Drugs other than those listed here may also interact with carbachol ophthalmic. Talk to your doctor and pharmacist before taking any prescription or over-the-counter medicines, including vitamins, minerals, and herbal products.

Where can I get more information?

  • Your pharmacist has additional information about carbachol ophthalmic written for health professionals that you may read.

What does my medication look like?

Carbachol ophthalmic is available with a prescription under the brand names Isopto Carbachol ophthalmic and Carboptic in 0.75%, 1.5%, 2.25%, and 3% solutions. Other brand or generic formulations may also be available. Ask your pharmacist any questions you have about this medication, especially if it is new to you.

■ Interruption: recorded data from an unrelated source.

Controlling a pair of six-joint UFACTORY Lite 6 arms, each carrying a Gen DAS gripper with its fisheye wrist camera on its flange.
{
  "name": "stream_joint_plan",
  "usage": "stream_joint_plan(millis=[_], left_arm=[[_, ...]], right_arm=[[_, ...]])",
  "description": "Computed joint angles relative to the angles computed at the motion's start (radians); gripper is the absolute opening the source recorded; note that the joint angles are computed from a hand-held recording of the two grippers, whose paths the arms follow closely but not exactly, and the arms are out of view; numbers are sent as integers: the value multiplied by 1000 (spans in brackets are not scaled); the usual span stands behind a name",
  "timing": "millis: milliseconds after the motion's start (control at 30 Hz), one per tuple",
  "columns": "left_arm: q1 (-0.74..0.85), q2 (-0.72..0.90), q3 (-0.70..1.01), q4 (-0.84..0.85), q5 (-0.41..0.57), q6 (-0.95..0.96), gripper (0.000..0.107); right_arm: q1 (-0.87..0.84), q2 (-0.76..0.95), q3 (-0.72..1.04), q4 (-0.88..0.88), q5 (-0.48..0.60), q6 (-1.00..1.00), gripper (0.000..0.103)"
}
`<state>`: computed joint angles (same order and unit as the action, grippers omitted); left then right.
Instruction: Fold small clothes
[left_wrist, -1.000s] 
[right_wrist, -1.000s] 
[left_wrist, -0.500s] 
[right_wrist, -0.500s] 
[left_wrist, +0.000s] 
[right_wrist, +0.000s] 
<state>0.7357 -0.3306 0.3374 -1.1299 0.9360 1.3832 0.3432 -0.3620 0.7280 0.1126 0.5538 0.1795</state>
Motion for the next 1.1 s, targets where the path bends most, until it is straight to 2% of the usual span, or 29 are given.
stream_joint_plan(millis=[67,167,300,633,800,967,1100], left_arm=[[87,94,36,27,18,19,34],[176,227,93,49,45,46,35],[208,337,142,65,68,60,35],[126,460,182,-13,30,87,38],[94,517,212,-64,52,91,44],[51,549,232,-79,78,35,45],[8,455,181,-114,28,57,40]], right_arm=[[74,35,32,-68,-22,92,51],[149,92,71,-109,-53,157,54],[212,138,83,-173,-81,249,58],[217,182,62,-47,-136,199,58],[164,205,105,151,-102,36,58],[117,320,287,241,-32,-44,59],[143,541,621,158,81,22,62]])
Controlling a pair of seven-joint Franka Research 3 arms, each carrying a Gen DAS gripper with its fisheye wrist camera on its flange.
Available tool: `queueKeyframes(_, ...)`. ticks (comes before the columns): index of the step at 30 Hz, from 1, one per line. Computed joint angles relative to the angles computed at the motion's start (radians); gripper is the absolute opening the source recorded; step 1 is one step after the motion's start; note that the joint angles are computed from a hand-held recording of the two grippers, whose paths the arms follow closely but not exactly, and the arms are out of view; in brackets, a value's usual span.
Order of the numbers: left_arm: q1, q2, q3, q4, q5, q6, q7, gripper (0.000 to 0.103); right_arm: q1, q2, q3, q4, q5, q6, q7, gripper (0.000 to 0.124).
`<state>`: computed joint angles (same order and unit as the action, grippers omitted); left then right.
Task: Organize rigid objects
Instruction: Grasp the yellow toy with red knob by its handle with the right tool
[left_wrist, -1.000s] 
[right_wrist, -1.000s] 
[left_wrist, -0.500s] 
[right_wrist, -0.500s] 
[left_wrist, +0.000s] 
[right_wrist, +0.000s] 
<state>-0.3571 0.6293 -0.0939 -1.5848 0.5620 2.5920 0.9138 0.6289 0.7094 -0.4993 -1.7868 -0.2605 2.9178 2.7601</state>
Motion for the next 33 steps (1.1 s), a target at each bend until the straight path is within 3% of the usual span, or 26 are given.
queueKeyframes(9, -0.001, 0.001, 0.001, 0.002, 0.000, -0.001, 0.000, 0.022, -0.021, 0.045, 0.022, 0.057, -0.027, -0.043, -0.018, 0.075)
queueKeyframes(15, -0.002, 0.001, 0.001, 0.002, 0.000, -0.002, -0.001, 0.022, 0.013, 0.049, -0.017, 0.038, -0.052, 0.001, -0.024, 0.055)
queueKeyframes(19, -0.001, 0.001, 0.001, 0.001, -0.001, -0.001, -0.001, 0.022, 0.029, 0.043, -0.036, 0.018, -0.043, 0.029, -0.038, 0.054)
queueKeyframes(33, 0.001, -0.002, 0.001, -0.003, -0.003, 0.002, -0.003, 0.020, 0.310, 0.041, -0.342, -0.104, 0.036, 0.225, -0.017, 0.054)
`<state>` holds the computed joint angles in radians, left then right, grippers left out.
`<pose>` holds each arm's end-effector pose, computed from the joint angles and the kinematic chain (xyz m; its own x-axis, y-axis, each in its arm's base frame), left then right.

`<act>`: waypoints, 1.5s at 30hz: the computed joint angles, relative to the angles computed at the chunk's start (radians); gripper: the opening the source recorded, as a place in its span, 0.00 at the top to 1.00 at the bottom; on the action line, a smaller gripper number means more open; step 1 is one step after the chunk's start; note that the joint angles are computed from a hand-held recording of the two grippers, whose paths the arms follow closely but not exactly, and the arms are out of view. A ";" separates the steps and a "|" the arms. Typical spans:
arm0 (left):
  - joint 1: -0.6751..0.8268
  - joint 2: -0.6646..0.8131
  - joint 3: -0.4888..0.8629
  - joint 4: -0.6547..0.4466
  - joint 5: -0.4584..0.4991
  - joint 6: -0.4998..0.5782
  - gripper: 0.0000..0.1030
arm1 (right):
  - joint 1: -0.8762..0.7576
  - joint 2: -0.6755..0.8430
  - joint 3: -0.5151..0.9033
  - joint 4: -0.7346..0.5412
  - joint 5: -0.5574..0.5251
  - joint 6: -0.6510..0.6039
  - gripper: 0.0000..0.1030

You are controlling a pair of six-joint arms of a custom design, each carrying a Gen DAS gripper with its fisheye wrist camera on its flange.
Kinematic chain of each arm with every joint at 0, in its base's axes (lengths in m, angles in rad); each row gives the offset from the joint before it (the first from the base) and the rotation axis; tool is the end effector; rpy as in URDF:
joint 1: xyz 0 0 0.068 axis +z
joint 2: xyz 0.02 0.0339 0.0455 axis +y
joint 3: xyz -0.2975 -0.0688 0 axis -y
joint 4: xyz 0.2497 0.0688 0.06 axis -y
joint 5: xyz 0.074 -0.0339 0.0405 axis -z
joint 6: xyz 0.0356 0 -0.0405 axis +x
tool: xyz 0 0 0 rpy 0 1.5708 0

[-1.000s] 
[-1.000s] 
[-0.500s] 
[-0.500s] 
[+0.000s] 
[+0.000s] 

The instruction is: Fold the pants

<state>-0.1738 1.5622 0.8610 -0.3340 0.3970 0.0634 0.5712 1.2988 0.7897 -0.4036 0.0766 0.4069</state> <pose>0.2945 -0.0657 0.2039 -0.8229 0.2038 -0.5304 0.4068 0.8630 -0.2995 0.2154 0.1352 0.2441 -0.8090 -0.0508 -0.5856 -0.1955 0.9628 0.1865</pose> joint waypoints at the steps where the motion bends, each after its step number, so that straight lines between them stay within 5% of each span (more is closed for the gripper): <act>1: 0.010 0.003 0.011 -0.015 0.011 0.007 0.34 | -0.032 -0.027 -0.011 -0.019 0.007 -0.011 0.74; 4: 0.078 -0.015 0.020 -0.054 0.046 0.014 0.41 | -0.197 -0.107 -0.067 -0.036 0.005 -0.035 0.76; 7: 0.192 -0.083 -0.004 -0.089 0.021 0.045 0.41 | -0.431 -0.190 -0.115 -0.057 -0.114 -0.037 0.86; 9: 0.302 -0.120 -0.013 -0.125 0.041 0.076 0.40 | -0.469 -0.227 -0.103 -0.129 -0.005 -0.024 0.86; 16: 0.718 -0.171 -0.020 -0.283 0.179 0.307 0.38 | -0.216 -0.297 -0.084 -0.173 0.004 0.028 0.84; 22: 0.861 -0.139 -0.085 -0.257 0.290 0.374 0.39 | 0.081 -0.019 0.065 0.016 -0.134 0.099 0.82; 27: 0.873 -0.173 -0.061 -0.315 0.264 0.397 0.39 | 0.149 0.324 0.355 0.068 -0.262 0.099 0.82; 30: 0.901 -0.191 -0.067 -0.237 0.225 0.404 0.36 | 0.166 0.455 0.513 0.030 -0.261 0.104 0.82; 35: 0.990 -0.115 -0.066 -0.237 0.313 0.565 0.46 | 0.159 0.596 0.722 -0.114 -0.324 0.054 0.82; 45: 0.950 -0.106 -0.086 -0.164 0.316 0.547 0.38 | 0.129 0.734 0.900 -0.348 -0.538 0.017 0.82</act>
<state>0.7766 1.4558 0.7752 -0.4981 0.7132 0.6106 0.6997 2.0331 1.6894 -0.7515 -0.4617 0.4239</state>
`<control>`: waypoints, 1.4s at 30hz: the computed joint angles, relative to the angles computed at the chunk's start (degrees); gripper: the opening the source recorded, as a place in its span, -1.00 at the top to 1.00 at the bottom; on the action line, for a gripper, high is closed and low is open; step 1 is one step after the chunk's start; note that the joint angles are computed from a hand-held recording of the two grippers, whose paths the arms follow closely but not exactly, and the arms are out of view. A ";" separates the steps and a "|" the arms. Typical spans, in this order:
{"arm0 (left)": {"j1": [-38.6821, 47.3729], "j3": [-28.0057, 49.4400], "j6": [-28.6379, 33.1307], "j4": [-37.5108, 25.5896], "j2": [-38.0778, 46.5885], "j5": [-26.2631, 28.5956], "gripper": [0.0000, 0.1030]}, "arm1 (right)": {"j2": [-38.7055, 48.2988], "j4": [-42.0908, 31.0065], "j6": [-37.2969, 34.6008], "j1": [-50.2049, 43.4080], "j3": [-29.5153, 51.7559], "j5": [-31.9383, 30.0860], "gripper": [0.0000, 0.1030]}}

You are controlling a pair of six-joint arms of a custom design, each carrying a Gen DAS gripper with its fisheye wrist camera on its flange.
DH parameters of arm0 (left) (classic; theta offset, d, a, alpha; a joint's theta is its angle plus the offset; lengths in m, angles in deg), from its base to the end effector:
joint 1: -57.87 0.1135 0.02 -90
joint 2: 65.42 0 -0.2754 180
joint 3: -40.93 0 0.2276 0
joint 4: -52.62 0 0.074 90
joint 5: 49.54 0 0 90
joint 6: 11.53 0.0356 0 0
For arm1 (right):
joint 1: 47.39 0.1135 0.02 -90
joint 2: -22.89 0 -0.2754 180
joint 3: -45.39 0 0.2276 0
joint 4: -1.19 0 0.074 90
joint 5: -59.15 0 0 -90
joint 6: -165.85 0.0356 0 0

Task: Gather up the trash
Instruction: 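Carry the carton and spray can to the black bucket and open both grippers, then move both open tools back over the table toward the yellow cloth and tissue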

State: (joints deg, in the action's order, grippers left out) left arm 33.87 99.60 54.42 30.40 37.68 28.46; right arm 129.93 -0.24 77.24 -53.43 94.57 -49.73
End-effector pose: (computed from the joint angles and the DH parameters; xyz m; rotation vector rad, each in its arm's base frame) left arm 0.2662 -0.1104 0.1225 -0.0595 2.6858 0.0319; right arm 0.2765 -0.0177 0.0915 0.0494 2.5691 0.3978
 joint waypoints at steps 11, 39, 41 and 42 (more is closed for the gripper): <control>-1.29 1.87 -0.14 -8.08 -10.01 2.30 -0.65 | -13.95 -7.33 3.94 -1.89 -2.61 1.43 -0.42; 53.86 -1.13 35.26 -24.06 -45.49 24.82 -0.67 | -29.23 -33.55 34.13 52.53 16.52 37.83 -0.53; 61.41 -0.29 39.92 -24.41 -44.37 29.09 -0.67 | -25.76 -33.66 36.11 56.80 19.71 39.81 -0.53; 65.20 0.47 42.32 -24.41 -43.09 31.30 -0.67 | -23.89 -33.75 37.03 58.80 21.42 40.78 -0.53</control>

  • Remember, keep this and all other medicines out of the reach of children, never share your medicines with others, and use this medication only for the indication prescribed.
  • Every effort has been made to ensure that the information provided by Cerner Multum, Inc. ('Multum') is accurate, up-to-date, and complete, but no guarantee is made to that effect. Drug information contained herein may be time sensitive. Multum information has been compiled for use by healthcare practitioners and consumers in the United States and therefore Multum does not warrant that uses outside of the United States are appropriate, unless specifically indicated otherwise. Multum's drug information does not endorse drugs, diagnose patients or recommend therapy. Multum's drug information is an informational resource designed to assist licensed healthcare practitioners in caring for their patients and/or to serve consumers viewing this service as a supplement to, and not a substitute for, the expertise, skill, knowledge and judgment of healthcare practitioners. The absence of a warning for a given drug or drug combination in no way should be construed to indicate that the drug or drug combination is safe, effective or appropriate for any given patient. Multum does not assume any responsibility for any aspect of healthcare administered with the aid of information Multum provides. The information contained herein is not intended to cover all possible uses, directions, precautions, warnings, drug interactions, allergic reactions, or adverse effects. If you have questions about the drugs you are taking, check with your doctor, nurse or pharmacist.